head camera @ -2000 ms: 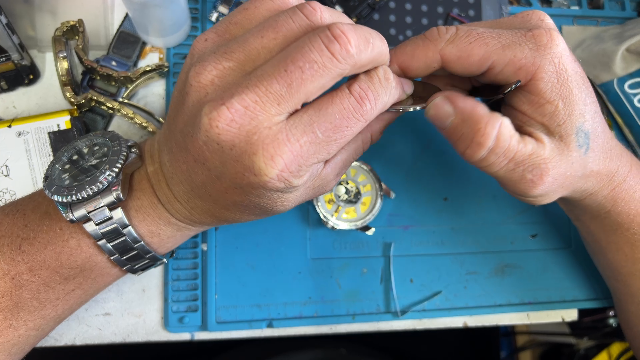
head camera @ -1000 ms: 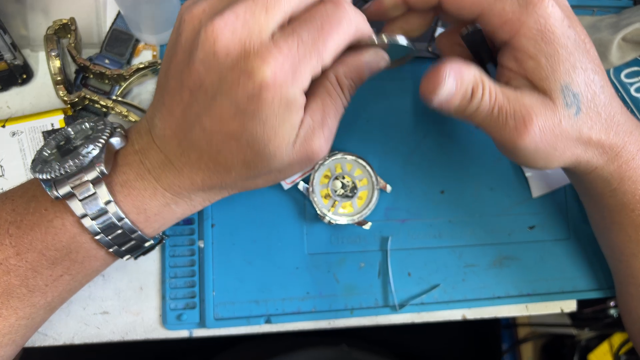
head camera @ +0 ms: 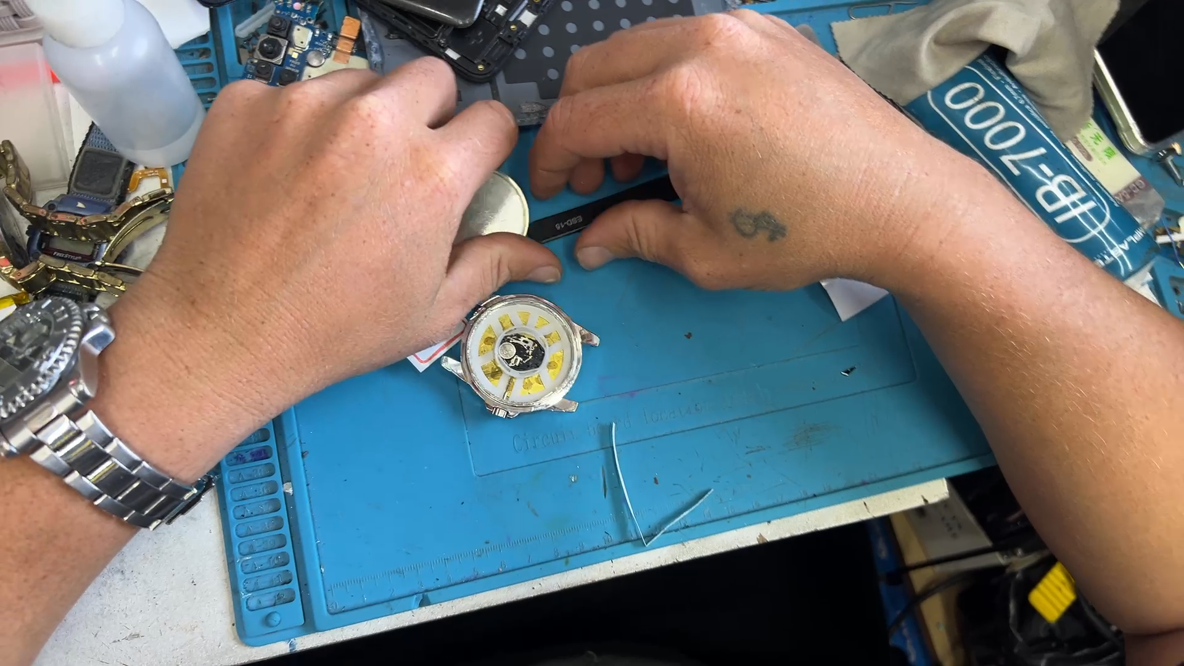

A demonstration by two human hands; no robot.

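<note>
My left hand (head camera: 342, 213) holds a round metal disc (head camera: 498, 205), likely a watch case back, between thumb and fingers above the blue work mat (head camera: 740, 388). Beside the disc lies the black shaft of ESD tweezers (head camera: 566, 222), running under my right hand (head camera: 740, 157). My right hand's thumb and fingers are apart around the tweezers; whether they grip them is hidden. Just below my left thumb, a watch case (head camera: 520, 356) with a white and yellow dial lies face up, its crown toward me. A thin clear strip (head camera: 629, 490) lies bent on the mat.
At the left stand a translucent bottle (head camera: 139, 83) and gold-coloured watch bracelets (head camera: 83, 222). Phone parts (head camera: 472, 37) and a circuit board (head camera: 282, 42) lie at the back. A blue glue tube (head camera: 1036, 166) and a grey cloth (head camera: 971, 46) are at the right. The table's edge (head camera: 832, 509) is near me.
Both hands have come down toward the mat with the disc, which they held higher up before. The disc now shows its flat face in my left hand. The watch case stays on the mat.
</note>
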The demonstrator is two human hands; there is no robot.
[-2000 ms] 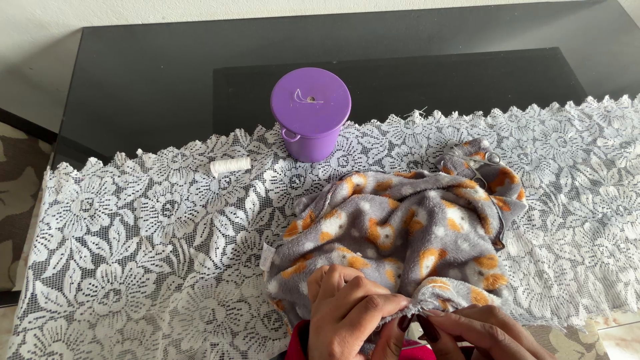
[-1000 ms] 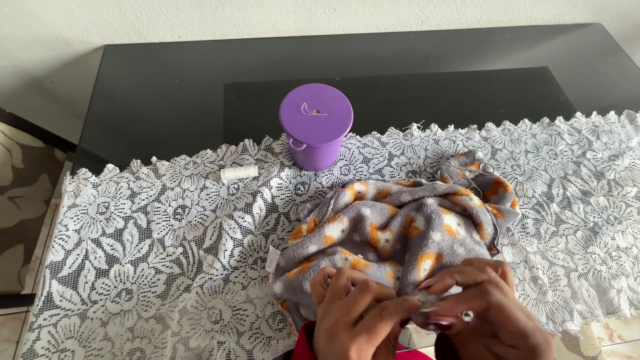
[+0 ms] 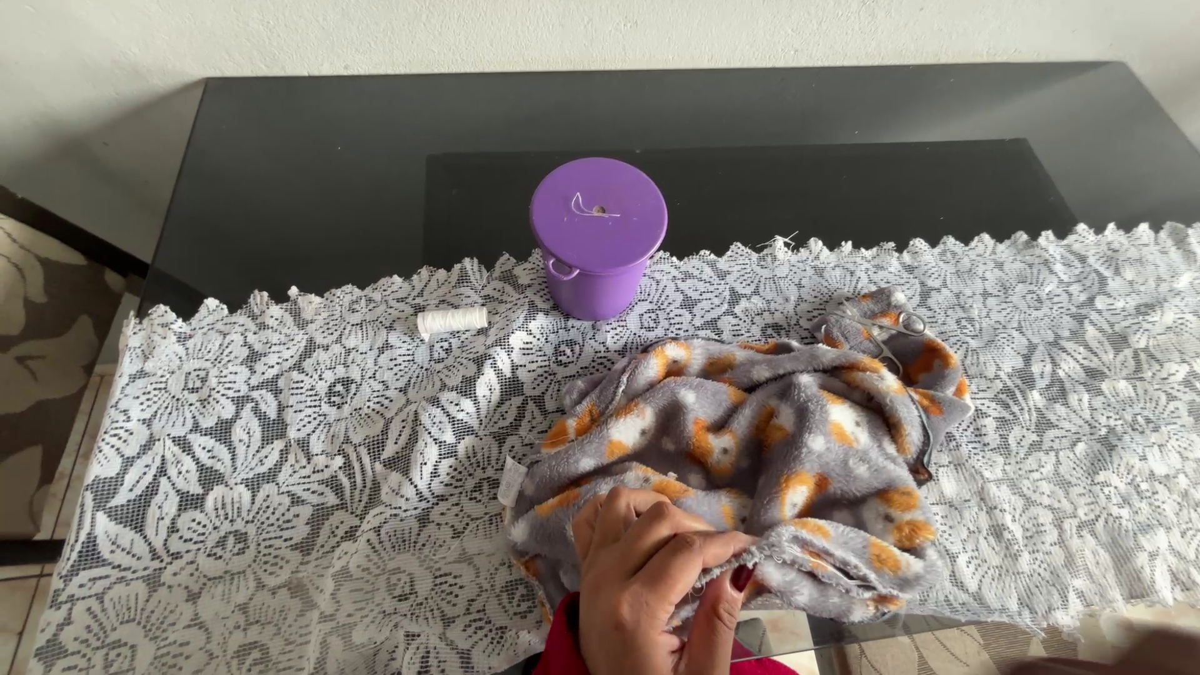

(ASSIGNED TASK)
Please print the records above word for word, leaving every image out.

(SOLUTION TO THIS TASK)
head camera @ -2000 ms: 
head camera @ -1000 ms: 
head camera @ +0 ms: 

A demonstration by two human hands; no robot.

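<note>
My left hand (head camera: 342, 213) holds a round metal disc (head camera: 498, 205), likely a watch case back, between thumb and fingers above the blue work mat (head camera: 740, 388). Beside the disc lies the black shaft of ESD tweezers (head camera: 566, 222), running under my right hand (head camera: 740, 157). My right hand's thumb and fingers are apart around the tweezers; whether they grip them is hidden. Just below my left thumb, a watch case (head camera: 520, 356) with a white and yellow dial lies face up, its crown toward me. A thin clear strip (head camera: 629, 490) lies bent on the mat.
At the left stand a translucent bottle (head camera: 139, 83) and gold-coloured watch bracelets (head camera: 83, 222). Phone parts (head camera: 472, 37) and a circuit board (head camera: 282, 42) lie at the back. A blue glue tube (head camera: 1036, 166) and a grey cloth (head camera: 971, 46) are at the right. The table's edge (head camera: 832, 509) is near me.
Both hands have come down toward the mat with the disc, which they held higher up before. The disc now shows its flat face in my left hand. The watch case stays on the mat.
</note>
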The demonstrator is two human hands; there is no robot.
[-2000 ms] 
[-1000 ms] 
[+0 ms] 

This exercise is now finished, and nothing remains to add.